**Your goal**
Pull out every line below holding the word "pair".

Saved data entries:
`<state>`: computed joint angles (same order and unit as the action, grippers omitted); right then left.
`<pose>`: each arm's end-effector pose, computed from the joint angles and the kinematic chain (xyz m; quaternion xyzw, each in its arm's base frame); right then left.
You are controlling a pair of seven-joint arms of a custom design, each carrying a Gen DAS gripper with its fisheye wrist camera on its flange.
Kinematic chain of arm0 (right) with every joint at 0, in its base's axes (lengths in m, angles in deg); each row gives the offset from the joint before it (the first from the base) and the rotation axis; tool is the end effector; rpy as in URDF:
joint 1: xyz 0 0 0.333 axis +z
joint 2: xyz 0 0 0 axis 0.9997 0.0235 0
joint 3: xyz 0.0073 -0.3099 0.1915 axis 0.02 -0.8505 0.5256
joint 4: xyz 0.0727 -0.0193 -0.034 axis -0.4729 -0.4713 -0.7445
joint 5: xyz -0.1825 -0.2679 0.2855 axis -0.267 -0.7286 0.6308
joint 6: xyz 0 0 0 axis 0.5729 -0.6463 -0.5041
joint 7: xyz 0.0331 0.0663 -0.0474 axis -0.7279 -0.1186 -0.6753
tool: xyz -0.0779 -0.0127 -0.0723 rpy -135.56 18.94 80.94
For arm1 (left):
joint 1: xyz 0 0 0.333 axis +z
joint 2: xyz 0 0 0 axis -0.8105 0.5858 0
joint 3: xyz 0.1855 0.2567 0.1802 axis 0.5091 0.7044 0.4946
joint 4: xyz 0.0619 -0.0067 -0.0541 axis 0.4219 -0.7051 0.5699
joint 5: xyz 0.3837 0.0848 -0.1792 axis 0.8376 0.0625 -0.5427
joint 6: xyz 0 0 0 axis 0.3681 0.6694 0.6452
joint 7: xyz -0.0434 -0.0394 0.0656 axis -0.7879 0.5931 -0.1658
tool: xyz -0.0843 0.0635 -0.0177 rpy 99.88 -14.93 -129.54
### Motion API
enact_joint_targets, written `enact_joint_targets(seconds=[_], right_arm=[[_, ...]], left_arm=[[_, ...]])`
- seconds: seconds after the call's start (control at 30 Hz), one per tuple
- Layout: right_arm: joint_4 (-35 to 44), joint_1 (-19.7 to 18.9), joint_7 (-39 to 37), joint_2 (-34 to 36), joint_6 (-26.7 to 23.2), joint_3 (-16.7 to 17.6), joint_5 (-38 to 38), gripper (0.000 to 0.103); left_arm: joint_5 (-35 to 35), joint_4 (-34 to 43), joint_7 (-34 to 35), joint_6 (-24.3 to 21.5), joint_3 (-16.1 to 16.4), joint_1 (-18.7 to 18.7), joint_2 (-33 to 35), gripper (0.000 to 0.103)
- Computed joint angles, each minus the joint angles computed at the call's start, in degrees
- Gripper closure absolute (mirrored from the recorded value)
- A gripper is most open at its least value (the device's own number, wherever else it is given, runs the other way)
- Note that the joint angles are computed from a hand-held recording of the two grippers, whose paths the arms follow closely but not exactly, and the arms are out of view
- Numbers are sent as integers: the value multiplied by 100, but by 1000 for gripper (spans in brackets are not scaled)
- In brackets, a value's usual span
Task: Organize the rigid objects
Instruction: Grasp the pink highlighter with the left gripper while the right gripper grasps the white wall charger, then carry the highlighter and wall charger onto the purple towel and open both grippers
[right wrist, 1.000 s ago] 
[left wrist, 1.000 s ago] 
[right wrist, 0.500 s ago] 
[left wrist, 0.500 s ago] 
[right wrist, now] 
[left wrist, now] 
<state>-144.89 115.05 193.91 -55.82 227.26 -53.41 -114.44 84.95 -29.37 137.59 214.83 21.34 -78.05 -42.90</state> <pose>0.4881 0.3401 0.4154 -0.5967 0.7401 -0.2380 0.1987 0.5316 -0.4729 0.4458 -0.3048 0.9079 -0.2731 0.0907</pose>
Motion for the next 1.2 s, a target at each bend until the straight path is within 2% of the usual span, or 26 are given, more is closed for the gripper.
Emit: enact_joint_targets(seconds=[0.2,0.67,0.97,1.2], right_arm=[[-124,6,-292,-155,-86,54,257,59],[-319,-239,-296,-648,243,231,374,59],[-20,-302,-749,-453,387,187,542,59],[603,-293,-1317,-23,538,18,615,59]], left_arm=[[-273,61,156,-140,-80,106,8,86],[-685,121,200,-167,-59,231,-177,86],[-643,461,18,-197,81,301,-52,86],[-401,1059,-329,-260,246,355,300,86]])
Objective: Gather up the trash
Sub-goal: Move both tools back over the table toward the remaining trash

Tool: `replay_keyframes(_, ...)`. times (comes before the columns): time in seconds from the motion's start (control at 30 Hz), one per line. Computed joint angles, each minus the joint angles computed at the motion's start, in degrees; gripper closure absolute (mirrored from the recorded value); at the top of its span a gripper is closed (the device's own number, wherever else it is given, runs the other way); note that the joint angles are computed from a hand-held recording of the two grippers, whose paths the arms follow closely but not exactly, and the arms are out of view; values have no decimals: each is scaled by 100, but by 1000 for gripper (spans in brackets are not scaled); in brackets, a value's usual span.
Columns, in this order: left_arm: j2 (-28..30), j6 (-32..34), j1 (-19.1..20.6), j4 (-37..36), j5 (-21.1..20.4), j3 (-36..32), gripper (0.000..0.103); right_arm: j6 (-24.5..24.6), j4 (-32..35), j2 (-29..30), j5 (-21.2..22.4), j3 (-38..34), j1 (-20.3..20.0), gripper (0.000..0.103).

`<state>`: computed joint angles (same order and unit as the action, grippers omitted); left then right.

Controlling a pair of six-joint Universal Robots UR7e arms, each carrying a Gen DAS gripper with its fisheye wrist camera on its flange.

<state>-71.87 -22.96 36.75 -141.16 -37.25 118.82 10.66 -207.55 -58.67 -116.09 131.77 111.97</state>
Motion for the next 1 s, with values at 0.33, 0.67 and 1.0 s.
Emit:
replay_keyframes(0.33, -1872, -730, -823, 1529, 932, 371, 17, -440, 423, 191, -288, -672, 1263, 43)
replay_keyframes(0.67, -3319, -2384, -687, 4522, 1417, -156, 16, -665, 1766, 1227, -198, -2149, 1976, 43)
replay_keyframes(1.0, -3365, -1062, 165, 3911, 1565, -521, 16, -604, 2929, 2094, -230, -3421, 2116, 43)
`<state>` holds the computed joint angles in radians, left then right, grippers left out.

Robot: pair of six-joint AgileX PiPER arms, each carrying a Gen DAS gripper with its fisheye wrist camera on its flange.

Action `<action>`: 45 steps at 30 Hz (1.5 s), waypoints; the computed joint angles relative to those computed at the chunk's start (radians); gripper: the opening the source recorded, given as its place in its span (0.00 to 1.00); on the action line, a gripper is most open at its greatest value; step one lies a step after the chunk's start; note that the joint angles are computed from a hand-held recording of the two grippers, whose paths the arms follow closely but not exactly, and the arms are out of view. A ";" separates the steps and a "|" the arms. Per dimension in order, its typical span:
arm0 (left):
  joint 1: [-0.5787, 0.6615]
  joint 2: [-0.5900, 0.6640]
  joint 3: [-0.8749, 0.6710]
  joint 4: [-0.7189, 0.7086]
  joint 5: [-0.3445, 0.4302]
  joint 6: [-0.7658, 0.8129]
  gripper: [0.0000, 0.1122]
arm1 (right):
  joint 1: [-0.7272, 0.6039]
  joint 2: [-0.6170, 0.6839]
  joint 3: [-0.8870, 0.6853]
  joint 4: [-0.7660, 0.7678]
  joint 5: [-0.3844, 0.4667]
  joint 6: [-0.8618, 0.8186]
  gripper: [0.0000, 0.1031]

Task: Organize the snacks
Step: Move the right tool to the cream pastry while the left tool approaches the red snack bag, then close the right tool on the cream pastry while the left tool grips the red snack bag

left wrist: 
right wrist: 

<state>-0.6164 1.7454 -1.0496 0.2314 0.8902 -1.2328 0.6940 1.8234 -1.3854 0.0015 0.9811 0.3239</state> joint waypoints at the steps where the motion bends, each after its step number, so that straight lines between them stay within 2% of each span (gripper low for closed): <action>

**Written answer**
You are controlling a pair of seven-joint arms of a custom design, each carrying a Gen DAS gripper with its fisheye wrist camera on its flange.
Controlling a pair of six-joint Universal Robots UR7e arms, each carrying a Gen DAS gripper with its fisheye wrist camera on its flange.
Robot: pair of six-joint AgileX PiPER arms, each carrying a Gen DAS gripper with its fisheye wrist camera on its flange.

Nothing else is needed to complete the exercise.